As an action item for later, we should check why the page didn't have the #page hashtag on the IRC alert:

icinga-wm| PROBLEM - Host db1128 is DOWN: PING CRITICAL - Packet loss = 100%

I am going to replace db1128 with a s4 host for now.

Should take a few hours and later I will do an emergency m1 switchover, don't want to leave db1128 running like this for the weekend

Mentioned in SAL (#wikimedia-operations) [2022-05-26T10:00:14Z] <marostegui@cumin1001> dbctl commit (dc=all): 'Depool db1164 T309286', diff saved to https://phabricator.wikimedia.org/P28585 and previous config saved to /var/cache/conftool/dbconfig/20220526-100013-marostegui.json

Change 799876 had a related patch set uploaded (by Marostegui; author: Marostegui):

[operations/puppet@production] instances.yaml: Remove db1164 from dbctl

https://gerrit.wikimedia.org/r/799876

Change 799876 merged by Marostegui:

[operations/puppet@production] instances.yaml: Remove db1164 from dbctl

https://gerrit.wikimedia.org/r/799876

Change 799883 had a related patch set uploaded (by Marostegui; author: Marostegui):

[operations/puppet@production] mariadb: Move db1164 to m1

https://gerrit.wikimedia.org/r/799883

Mentioned in SAL (#wikimedia-operations) [2022-05-26T10:05:38Z] <marostegui> Stop mysql on db1117:3321 to clone db1164 T309286

Change 799883 merged by Marostegui:

[operations/puppet@production] mariadb: Move db1164 to m1

https://gerrit.wikimedia.org/r/799883

Change 799894 had a related patch set uploaded (by Jcrespo; author: Jcrespo):

[operations/puppet@production] Update dbackups check and statistics to use db1164 instead of db1128

https://gerrit.wikimedia.org/r/799894

I created an specific task for DC-Ops: T309291

Change 799901 had a related patch set uploaded (by Jcrespo; author: Jcrespo):

[operations/puppet@production] mariadb: Failover m1 primary from db1128 to db1164

https://gerrit.wikimedia.org/r/799901

Change 799915 had a related patch set uploaded (by Jcrespo; author: Jcrespo):

[operations/puppet@production] dbproxy: Add db1164 as the m1 eqiad secondary

https://gerrit.wikimedia.org/r/799915

db1164 is up and running as a replacement master.

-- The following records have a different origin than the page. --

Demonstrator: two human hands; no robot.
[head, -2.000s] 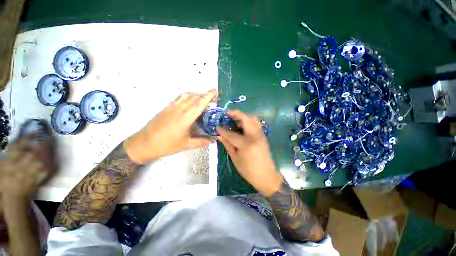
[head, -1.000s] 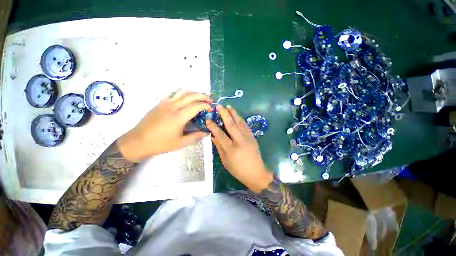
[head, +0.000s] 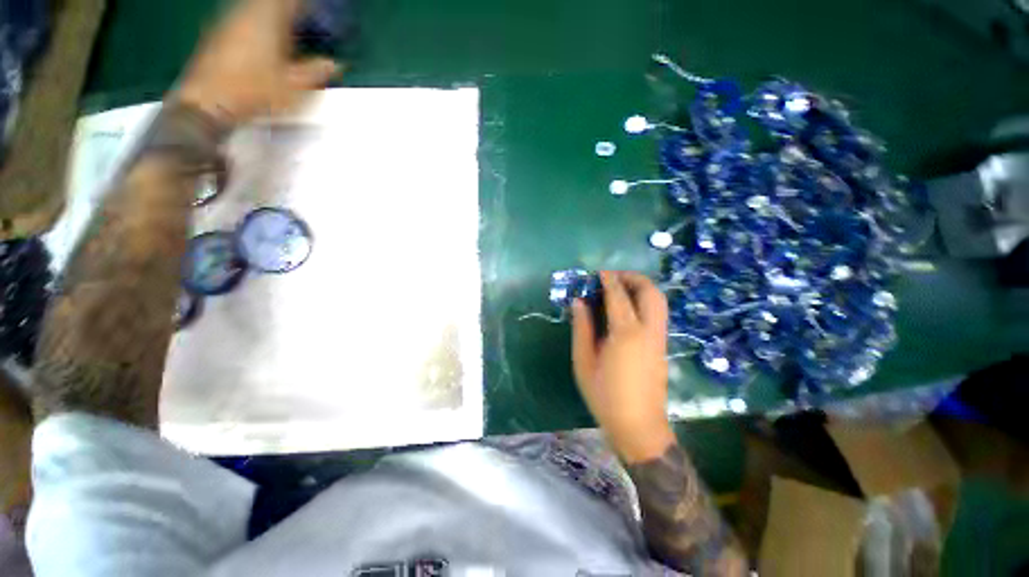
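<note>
My left hand is blurred at the top left, beyond the white sheet. A dark round unit lies between its thumb and fingers, its inside too blurred to see. My right hand is on the green mat, its fingers closed on a blue circuit board with a thin white wire trailing left. Round housings with dark rims and pale insides sit on the sheet, some partly hidden by my left forearm. A tangled heap of blue circuit boards lies at right.
A small white ring and white wire-end discs lie left of the heap. A metal fixture stands at the right edge. An open cardboard box is at lower right. A dark heap of small parts is at far left.
My hands have separated. My left hand has swung up and left with the dark unit. My right hand has moved right onto the loose board. The view has shifted.
</note>
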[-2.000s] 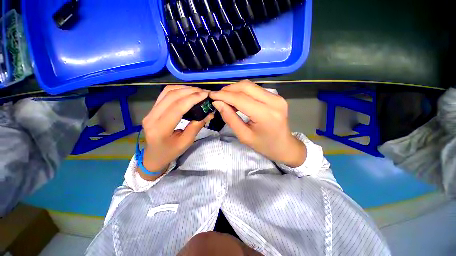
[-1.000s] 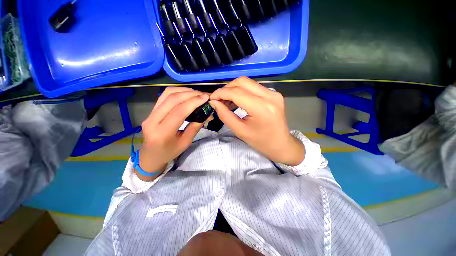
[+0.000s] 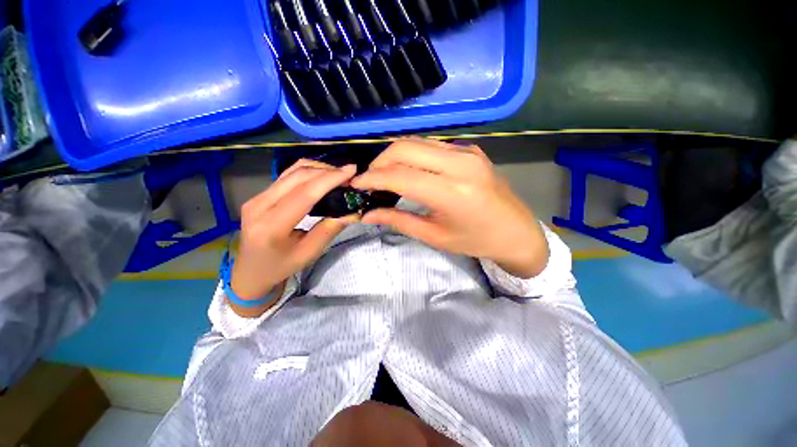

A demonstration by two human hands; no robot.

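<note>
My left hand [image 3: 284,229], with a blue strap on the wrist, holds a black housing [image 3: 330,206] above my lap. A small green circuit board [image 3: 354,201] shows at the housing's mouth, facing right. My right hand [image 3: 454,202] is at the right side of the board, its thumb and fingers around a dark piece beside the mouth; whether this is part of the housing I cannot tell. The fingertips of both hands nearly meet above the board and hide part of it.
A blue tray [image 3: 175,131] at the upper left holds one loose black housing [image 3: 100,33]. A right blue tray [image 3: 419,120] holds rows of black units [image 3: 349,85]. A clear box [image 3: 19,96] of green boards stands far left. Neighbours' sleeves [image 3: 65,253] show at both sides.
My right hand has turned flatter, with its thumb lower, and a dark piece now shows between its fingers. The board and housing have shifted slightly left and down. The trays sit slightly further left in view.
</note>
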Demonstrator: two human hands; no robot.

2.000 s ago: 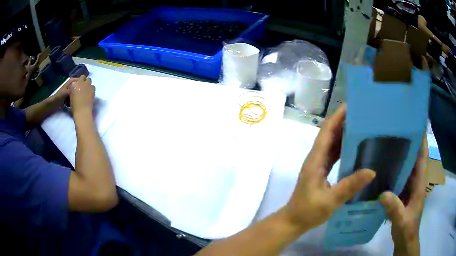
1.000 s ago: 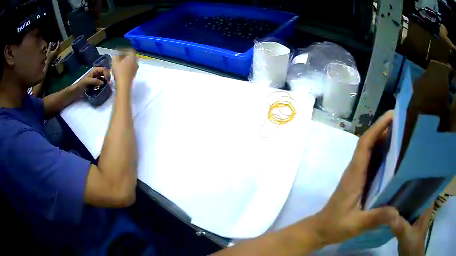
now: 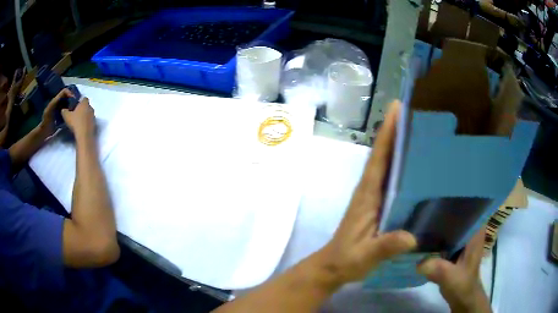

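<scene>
A light blue humidifier box is held in the air at the right, tilted, its open top towards me. Its inside is brown, with brown flaps raised at the far side. The near face shows a dark cylinder print. My left hand grips the box's left side, fingers along the side and thumb on the near face. My right hand holds the lower right; its fingers are mostly hidden behind the box.
White sheeting covers the bench, with rubber bands on it. Bagged white cylinders and a blue plastic tray stand behind. A metal post rises beside the box. A neighbour at left handles a dark part.
The box has tilted from nearly upright, so its open inside now shows, and stays in both hands. The view swung right to left and back. The neighbour's hands have come together on the dark part.
</scene>
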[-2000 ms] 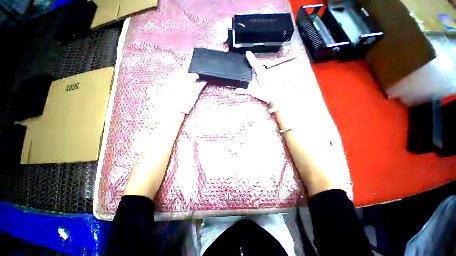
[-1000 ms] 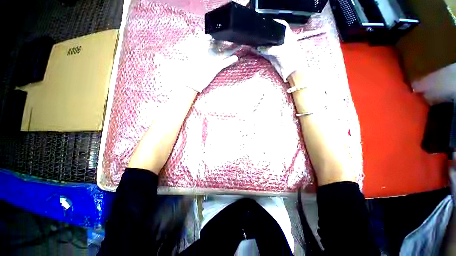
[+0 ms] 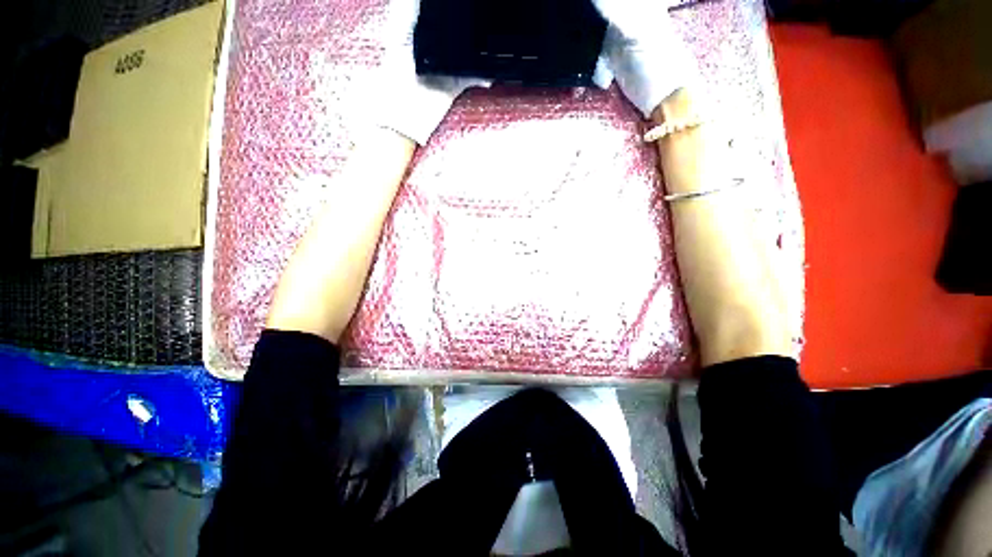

Change 799915 merged by Marostegui:

[operations/puppet@production] dbproxy: Add db1164 as the m1 eqiad secondary

https://gerrit.wikimedia.org/r/799915

Change 799901 merged by Marostegui:

[operations/puppet@production] mariadb: Failover m1 primary from db1128 to db1164

https://gerrit.wikimedia.org/r/799901

Change 799894 merged by Jcrespo:

[operations/puppet@production] Update dbackups check and statistics to use db1164 instead of db1128

https://gerrit.wikimedia.org/r/799894

I am going to close this as fixed as the pending follow ups have their own task:

Thanks everyone, especially Jaime for all the help mitigating this crash.